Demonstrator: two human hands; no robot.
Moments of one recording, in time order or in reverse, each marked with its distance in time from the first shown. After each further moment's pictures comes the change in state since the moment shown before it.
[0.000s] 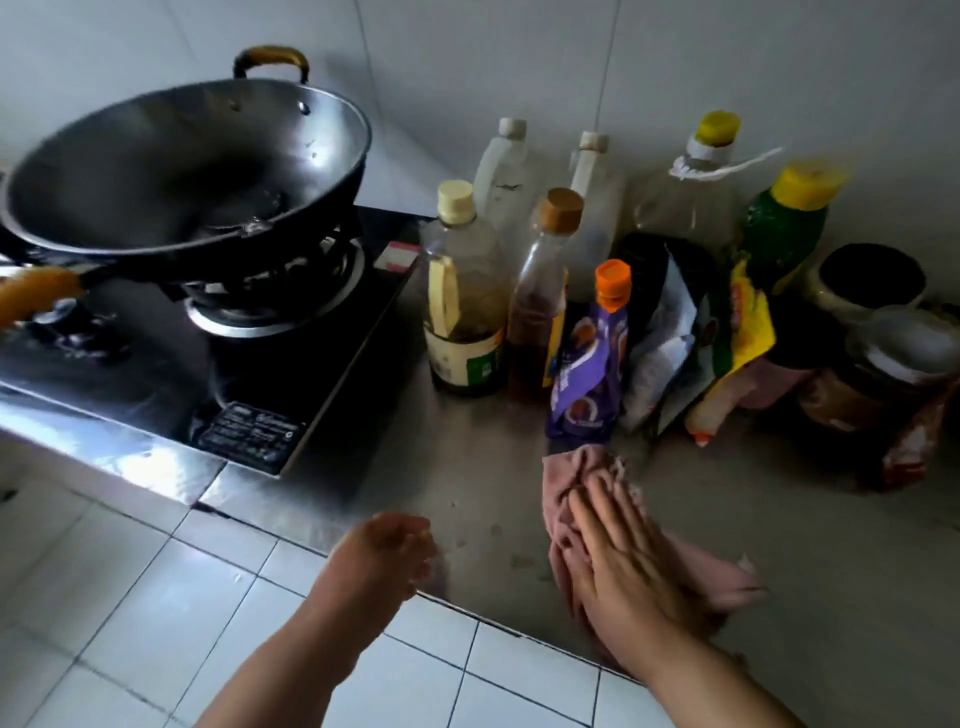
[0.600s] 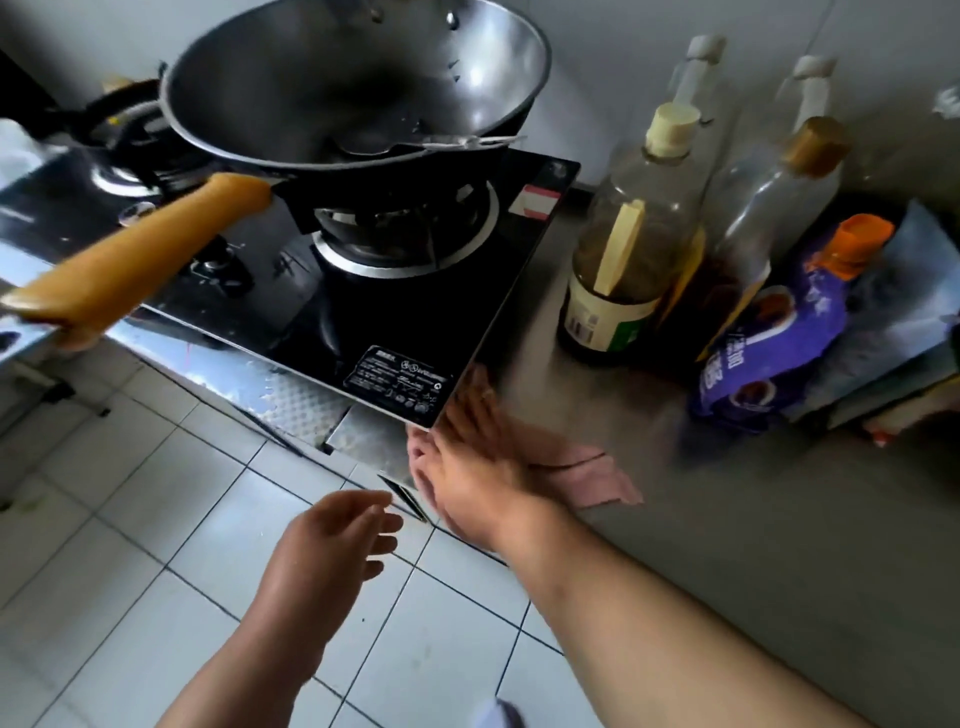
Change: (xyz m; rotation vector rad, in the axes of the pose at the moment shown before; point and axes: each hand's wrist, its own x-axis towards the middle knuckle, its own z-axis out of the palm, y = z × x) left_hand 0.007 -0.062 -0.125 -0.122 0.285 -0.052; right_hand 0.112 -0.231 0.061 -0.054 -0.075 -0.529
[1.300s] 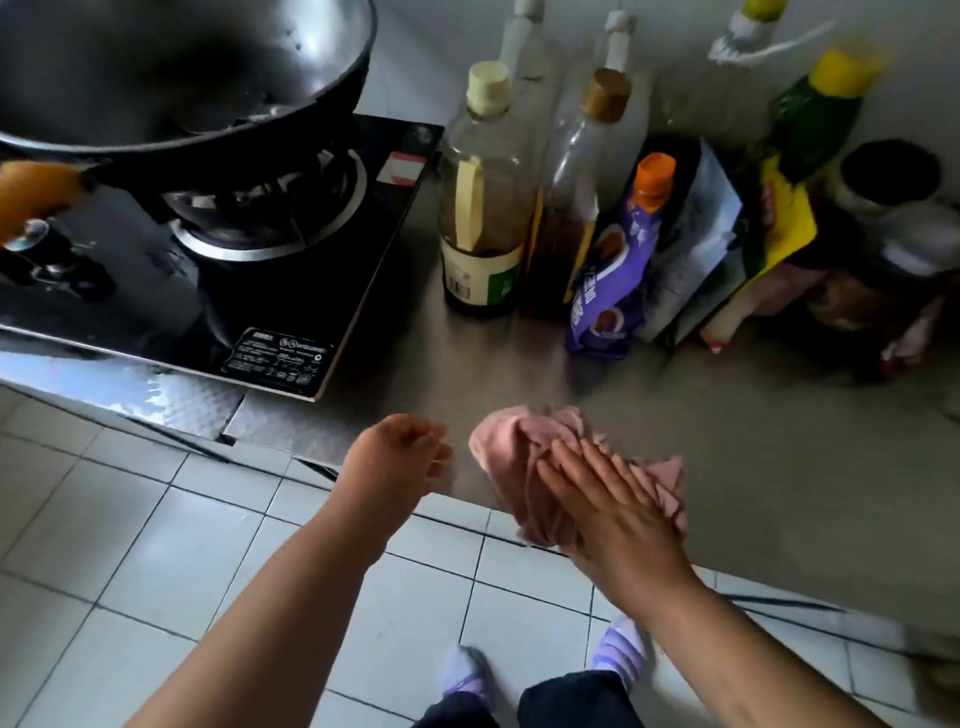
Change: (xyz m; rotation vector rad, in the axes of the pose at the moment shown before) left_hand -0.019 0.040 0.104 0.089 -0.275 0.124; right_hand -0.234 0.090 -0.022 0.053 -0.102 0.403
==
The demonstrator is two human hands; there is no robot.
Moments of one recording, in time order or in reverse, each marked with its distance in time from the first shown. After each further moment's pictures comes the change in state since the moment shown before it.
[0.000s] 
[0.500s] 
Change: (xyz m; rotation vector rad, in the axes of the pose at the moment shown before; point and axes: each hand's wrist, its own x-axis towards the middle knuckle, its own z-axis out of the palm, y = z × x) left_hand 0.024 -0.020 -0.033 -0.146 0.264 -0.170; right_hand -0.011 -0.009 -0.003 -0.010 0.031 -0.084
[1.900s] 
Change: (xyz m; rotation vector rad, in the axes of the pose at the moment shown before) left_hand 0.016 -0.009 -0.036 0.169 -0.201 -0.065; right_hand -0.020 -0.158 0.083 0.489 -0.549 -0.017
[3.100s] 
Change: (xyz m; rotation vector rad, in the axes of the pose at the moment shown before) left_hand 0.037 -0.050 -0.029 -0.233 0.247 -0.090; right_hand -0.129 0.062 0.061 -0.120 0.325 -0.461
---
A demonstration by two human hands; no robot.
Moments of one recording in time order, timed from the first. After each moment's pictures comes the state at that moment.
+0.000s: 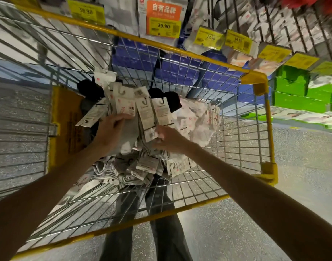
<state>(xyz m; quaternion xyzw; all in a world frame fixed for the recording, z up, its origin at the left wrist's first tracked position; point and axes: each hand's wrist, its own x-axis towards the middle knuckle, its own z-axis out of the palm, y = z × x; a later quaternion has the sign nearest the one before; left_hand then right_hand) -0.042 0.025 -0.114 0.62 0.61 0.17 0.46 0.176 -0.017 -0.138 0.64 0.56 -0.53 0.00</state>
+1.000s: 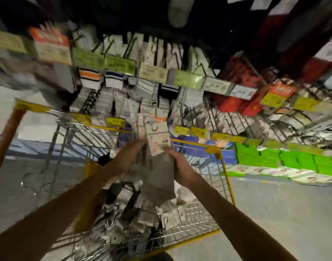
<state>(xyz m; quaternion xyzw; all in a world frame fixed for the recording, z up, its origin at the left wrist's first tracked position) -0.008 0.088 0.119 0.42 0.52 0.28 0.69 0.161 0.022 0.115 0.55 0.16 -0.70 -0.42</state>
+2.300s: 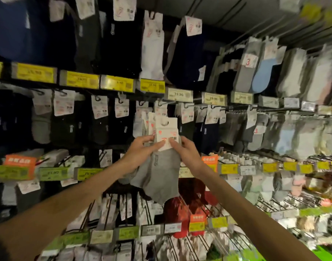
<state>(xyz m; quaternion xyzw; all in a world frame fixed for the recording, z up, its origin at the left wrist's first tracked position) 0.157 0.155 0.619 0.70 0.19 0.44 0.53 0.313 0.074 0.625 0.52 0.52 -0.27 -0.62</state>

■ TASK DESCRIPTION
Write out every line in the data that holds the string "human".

■ WRITTEN SOLUTION
Demonstrator: two human hands; no robot.
The demonstrator is two human hands; there is no robot.
A demonstration by two human hands; no robot.

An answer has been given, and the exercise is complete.